- Born: 16 December 1972 (age 53) Durango, Mexico
- Occupation: Politician
- Political party: PVEM

= Lorena Corona Valdés =

Mexican politician

Lorena Corona Valdés (born 16 December 1972) is a Mexican politician from the Ecologist Green Party of Mexico. She serves as a federal deputy to the LXIII Legislature of the Mexican Congress representing Durango and the first electoral region.

==Life==
Corona received her law degree from the Instituto Tecnológico Autónomo de México (ITAM) in 1997 and worked primarily as a communications lawyer. Between 2001 and 2006, she was the legal director of Televisa Radio (Sistema Radiópolis, S.A. de C.V.); during this time, she obtained graduate degrees in intellectual property law and in operating broadcasting companies, and she was also named by Vicente Fox to serve on the Federal Telecommunications Commission. After she left Televisa Radio, she worked at Ecija Abogados from 2006 to 2007 and at Legal Media Advisers from 2007 to 2008.
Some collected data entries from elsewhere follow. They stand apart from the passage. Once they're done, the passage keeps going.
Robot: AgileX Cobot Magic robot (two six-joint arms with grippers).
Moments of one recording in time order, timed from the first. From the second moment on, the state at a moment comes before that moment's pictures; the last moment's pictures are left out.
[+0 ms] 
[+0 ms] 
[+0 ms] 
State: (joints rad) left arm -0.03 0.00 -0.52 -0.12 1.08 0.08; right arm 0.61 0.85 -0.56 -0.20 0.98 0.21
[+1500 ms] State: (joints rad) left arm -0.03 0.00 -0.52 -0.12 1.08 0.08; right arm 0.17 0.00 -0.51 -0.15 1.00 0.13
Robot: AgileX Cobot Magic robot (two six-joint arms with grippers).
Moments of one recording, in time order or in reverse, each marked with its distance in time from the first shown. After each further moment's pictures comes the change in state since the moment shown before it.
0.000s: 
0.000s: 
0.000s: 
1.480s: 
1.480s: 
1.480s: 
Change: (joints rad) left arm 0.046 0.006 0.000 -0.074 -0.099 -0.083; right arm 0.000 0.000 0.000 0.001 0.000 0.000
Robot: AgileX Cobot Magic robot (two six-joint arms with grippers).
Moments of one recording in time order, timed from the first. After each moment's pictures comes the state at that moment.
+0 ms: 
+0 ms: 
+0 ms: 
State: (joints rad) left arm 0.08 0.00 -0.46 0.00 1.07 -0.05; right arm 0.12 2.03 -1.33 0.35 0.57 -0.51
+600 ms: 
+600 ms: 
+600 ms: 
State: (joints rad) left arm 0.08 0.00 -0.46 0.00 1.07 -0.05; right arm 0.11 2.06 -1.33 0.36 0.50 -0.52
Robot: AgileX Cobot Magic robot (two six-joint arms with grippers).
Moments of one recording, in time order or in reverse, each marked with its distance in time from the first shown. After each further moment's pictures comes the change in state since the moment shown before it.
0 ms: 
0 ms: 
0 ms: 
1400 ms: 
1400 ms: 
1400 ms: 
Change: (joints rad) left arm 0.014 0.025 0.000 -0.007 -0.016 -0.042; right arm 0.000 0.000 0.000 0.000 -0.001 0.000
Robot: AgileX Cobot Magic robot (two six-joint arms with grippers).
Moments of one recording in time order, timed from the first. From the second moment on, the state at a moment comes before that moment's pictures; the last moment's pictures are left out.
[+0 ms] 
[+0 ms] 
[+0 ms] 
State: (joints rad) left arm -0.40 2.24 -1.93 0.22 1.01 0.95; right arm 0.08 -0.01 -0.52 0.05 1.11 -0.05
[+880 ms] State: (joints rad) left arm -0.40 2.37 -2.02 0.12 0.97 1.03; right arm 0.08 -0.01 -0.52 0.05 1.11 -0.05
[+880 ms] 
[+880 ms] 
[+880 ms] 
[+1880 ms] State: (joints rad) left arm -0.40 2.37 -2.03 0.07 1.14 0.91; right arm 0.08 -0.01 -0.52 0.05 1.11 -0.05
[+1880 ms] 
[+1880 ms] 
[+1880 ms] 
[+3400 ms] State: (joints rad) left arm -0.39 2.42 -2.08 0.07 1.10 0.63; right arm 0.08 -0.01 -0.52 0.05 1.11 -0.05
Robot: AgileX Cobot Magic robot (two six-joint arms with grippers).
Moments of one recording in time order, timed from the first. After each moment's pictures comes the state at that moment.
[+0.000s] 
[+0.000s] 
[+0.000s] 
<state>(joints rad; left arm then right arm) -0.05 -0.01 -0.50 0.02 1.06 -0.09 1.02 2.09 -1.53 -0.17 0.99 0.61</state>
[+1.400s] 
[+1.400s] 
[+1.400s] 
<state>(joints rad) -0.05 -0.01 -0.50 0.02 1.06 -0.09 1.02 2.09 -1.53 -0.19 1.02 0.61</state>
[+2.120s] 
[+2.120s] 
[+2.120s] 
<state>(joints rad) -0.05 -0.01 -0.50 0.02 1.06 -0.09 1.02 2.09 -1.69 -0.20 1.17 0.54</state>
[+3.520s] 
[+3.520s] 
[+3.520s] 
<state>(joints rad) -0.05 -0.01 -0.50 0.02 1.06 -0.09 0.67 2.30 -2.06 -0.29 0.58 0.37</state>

From 2009 to 2012, Corona spent her first term in the Chamber of Deputies for the LXI Legislature, where she sat on the Public Education and Educational Services Commission as well as those dealing with Government and National Defense. She returned to the chamber in 2015, again as a proportional representation deputy; she sits on the Economy, Constitutional Points, and Culture and Film Commissions.